# [Action item]
Copy precisely the first line of the material below and every later line, stopping with the line that contains "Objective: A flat".

+---+

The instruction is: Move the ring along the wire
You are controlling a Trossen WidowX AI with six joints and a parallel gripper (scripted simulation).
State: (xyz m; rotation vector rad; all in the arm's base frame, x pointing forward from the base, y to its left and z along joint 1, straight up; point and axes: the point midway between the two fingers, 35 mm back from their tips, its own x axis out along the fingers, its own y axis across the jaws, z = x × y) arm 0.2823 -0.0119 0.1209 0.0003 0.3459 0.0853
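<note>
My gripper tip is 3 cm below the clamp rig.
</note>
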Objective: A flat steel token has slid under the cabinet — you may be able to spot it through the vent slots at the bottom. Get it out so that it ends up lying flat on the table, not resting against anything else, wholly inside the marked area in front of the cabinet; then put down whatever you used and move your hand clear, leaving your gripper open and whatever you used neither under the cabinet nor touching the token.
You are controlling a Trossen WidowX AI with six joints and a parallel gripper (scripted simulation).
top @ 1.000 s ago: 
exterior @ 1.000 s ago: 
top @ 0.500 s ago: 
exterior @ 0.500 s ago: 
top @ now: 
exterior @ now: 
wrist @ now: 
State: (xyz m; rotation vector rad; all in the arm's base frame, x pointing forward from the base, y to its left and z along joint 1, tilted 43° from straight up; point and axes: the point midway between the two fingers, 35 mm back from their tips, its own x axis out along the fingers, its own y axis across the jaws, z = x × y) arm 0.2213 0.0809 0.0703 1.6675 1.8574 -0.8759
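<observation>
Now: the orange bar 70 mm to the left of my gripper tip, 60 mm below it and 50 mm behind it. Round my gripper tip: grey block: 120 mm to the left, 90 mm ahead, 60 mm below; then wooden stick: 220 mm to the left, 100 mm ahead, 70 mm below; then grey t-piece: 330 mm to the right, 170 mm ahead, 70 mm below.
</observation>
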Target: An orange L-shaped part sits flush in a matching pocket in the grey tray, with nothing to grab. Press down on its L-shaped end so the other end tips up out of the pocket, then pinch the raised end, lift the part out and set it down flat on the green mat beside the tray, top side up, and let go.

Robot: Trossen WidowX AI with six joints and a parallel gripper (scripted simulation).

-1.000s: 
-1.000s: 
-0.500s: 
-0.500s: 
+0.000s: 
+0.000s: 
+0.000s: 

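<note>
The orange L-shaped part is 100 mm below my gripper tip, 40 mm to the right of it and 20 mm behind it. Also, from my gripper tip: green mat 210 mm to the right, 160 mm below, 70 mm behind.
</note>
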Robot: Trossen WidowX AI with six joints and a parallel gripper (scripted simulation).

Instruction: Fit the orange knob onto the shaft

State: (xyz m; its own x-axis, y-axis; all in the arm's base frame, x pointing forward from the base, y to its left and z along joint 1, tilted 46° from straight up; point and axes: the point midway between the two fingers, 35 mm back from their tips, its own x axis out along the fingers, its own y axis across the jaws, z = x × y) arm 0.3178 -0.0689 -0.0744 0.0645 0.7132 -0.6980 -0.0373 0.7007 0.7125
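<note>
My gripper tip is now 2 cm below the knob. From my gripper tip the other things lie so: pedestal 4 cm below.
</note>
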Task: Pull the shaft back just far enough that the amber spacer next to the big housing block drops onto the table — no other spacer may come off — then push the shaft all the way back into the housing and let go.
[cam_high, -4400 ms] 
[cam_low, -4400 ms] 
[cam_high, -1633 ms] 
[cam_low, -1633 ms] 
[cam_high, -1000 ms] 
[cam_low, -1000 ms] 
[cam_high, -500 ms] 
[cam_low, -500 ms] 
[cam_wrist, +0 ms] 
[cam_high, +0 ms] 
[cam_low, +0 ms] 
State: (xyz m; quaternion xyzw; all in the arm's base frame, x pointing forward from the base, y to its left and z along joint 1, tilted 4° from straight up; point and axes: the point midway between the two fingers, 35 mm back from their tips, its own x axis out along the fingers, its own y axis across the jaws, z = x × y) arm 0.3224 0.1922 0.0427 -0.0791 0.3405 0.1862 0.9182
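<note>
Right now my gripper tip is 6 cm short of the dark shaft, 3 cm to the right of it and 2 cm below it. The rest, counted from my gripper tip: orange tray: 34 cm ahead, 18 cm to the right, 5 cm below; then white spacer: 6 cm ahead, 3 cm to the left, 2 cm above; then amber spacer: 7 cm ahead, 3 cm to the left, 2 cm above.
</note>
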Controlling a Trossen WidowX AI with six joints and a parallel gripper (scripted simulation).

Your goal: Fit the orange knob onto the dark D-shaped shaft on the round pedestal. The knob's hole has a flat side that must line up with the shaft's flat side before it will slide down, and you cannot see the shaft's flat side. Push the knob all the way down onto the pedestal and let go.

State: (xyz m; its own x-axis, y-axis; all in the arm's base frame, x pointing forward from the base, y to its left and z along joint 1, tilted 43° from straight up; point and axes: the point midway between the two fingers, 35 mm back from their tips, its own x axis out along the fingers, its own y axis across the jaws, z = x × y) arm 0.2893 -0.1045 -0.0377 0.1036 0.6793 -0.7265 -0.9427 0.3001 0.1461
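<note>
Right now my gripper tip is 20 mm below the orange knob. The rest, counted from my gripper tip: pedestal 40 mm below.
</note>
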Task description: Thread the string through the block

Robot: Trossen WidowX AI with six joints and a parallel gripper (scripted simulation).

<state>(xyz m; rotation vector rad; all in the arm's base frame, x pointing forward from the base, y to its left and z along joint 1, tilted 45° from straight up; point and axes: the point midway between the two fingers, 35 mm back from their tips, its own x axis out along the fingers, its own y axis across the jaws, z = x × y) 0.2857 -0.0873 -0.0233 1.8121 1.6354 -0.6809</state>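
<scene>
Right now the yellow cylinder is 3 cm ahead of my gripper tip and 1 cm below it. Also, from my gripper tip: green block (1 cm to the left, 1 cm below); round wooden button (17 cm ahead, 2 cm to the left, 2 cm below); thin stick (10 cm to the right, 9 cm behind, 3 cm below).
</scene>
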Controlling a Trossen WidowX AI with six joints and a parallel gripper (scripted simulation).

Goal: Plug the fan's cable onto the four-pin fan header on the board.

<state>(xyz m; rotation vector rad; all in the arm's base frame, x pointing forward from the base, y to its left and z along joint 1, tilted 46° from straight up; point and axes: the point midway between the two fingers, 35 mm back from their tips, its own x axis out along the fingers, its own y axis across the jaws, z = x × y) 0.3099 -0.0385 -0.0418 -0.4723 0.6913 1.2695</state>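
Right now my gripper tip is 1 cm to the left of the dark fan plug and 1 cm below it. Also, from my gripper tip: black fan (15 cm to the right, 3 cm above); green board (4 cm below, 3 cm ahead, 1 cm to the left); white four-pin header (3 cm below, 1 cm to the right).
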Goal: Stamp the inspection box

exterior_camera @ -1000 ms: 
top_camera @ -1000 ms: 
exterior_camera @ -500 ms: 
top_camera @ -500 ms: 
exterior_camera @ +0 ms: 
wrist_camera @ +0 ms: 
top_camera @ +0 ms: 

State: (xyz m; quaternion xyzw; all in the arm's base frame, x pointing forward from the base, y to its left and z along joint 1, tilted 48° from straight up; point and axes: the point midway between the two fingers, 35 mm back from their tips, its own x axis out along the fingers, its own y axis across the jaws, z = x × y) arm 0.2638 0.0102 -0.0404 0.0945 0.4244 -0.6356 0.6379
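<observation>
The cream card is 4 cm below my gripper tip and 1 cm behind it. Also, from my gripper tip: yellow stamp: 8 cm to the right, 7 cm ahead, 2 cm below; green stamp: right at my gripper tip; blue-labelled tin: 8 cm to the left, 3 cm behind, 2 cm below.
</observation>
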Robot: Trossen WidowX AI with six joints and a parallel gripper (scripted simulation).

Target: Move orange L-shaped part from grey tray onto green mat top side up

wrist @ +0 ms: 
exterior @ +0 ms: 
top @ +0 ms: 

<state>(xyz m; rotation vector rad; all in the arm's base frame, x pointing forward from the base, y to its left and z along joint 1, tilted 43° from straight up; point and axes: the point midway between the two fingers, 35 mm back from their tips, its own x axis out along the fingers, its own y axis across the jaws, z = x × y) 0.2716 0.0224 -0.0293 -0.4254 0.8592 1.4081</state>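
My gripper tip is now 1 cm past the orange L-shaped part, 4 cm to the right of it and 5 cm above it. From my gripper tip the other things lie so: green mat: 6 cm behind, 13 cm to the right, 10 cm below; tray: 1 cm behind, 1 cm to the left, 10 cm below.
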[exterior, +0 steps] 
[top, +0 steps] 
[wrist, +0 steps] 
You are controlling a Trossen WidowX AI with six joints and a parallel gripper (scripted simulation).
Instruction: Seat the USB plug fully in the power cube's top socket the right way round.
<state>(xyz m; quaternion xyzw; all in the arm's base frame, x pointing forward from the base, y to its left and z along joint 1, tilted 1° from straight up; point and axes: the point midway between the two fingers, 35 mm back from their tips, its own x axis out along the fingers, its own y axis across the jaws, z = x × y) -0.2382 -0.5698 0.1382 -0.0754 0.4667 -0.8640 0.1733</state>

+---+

# [Output of the task]
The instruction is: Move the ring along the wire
You are controlling a Trossen WidowX AI with six joints and a parallel gripper (scripted simulation).
State: (xyz m; rotation vector rad; all in the arm's base frame, x pointing forward from the base, y to its left and z along joint 1, straight up; point and axes: the point midway between the two fingers, 35 mm back from their tips, its own x axis out along the fingers, its own y axis across the jaws, z = x × y) arm 0.2823 -0.0119 0.1209 0.0003 0.3459 0.0853
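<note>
My gripper tip is 3 cm below the clamp rig.
</note>
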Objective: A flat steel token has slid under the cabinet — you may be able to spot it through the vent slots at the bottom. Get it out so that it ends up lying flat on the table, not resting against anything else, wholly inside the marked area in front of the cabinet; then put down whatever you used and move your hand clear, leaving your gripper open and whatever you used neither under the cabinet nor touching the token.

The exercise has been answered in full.